• EXERCISE DESCRIPTION: Repeat each entry below exactly as it stands.

• DATA TO USE:
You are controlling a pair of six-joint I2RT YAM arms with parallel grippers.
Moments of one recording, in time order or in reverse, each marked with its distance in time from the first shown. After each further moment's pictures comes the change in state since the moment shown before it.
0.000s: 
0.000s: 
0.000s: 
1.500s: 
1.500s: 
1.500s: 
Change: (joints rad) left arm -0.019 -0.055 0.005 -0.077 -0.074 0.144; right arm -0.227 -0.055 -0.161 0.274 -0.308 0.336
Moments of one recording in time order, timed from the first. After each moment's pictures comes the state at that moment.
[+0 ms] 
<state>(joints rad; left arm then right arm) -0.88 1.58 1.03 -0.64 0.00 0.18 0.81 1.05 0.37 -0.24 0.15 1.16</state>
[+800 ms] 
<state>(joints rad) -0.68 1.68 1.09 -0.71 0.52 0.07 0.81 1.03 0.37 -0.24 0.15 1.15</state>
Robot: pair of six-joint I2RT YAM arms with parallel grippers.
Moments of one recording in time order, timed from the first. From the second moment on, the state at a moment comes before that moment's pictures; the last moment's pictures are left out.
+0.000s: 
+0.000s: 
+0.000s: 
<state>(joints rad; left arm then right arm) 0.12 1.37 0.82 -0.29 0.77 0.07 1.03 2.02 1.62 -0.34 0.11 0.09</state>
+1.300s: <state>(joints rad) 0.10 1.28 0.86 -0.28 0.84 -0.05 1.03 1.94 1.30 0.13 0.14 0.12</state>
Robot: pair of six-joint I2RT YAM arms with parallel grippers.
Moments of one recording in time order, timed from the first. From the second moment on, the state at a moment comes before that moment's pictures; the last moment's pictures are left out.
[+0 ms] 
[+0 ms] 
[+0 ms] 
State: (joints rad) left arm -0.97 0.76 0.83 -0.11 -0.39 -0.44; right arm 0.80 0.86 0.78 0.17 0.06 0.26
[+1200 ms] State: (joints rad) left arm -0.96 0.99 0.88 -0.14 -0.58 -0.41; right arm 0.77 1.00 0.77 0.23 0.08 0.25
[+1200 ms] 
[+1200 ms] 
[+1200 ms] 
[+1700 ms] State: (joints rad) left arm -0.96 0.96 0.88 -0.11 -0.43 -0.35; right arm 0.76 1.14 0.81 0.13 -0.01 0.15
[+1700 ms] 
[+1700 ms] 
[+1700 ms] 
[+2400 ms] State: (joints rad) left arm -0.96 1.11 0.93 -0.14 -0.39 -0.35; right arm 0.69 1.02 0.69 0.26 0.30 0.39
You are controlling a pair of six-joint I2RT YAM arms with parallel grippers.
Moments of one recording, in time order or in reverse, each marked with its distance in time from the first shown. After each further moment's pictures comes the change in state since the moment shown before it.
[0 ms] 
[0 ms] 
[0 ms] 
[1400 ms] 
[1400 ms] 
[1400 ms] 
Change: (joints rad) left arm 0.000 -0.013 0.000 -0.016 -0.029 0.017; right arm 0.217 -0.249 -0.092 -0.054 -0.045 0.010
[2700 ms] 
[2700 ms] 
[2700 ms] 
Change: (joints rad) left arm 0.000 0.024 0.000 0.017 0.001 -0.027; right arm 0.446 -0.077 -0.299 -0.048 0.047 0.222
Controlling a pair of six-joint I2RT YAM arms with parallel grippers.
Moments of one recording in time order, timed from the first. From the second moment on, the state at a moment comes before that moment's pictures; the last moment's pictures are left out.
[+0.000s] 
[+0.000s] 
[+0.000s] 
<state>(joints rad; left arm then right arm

• WRITTEN SOLUTION:
You are controlling a pair of six-joint I2RT YAM arms with parallel grippers.
Moments of one recording, in time order or in reverse, each marked with its distance in time from the first shown. After each further moment's pictures comes the change in state since the moment shown before it.
0.000s: 
0.000s: 
0.000s: 
1.500s: 
1.500s: 
1.500s: 
Change: (joints rad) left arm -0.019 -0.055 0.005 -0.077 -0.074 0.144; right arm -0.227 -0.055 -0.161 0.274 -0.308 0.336
Moments of one recording in time order, timed from the first. After each moment's pictures comes the state at that moment.
[+0 ms] 
<state>(joints rad; left arm then right arm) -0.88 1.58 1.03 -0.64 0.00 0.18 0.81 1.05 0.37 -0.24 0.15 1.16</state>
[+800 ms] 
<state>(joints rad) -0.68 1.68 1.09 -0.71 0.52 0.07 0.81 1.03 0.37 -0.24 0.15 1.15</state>
Robot: pair of six-joint I2RT YAM arms with parallel grippers.
Moments of one recording in time order, timed from the first. From the second moment on, the state at a moment comes before that moment's pictures; the last moment's pictures are left out.
+0.000s: 
+0.000s: 
+0.000s: 
<state>(joints rad; left arm then right arm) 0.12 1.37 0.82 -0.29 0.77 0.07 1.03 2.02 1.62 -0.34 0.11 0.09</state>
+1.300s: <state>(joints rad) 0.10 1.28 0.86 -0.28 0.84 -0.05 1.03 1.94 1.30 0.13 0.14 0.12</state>
Robot: pair of six-joint I2RT YAM arms with parallel grippers.
Moments of one recording in time order, timed from the first. From the second moment on, the state at a moment comes before that moment's pictures; the last moment's pictures are left out.
[+0 ms] 
[+0 ms] 
[+0 ms] 
State: (joints rad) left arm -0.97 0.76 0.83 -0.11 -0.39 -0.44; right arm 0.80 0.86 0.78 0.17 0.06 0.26
[+1200 ms] State: (joints rad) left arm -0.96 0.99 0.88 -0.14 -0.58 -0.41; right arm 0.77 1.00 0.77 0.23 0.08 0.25
[+1200 ms] 
[+1200 ms] 
[+1200 ms] 
[+1700 ms] State: (joints rad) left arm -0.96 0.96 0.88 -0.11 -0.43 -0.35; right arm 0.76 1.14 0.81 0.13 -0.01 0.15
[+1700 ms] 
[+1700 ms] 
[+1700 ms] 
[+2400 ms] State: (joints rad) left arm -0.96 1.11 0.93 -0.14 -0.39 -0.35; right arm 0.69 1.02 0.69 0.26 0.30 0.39
You are controlling a pair of six-joint I2RT YAM arms with parallel grippers.
Moments of one recording, in time order or in reverse, each marked with its distance in time from the first shown. After each further moment's pictures comes the change in state since the moment shown before it.
[0 ms] 
[0 ms] 
[0 ms] 
[1400 ms] 
[1400 ms] 
[1400 ms] 
Change: (joints rad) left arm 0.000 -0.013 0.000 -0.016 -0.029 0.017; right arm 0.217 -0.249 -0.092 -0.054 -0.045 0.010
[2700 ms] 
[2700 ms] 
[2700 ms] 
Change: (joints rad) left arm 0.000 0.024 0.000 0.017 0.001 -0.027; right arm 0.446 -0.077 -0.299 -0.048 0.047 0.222
Controlling a pair of six-joint I2RT YAM arms with parallel grippers.
Moments of one recording in time order, timed from the first. From the second moment on, the state at a moment comes before that moment's pictures; the last moment's pictures are left out.
[+0.000s] 
[+0.000s] 
[+0.000s] 
<state>(joints rad; left arm then right arm

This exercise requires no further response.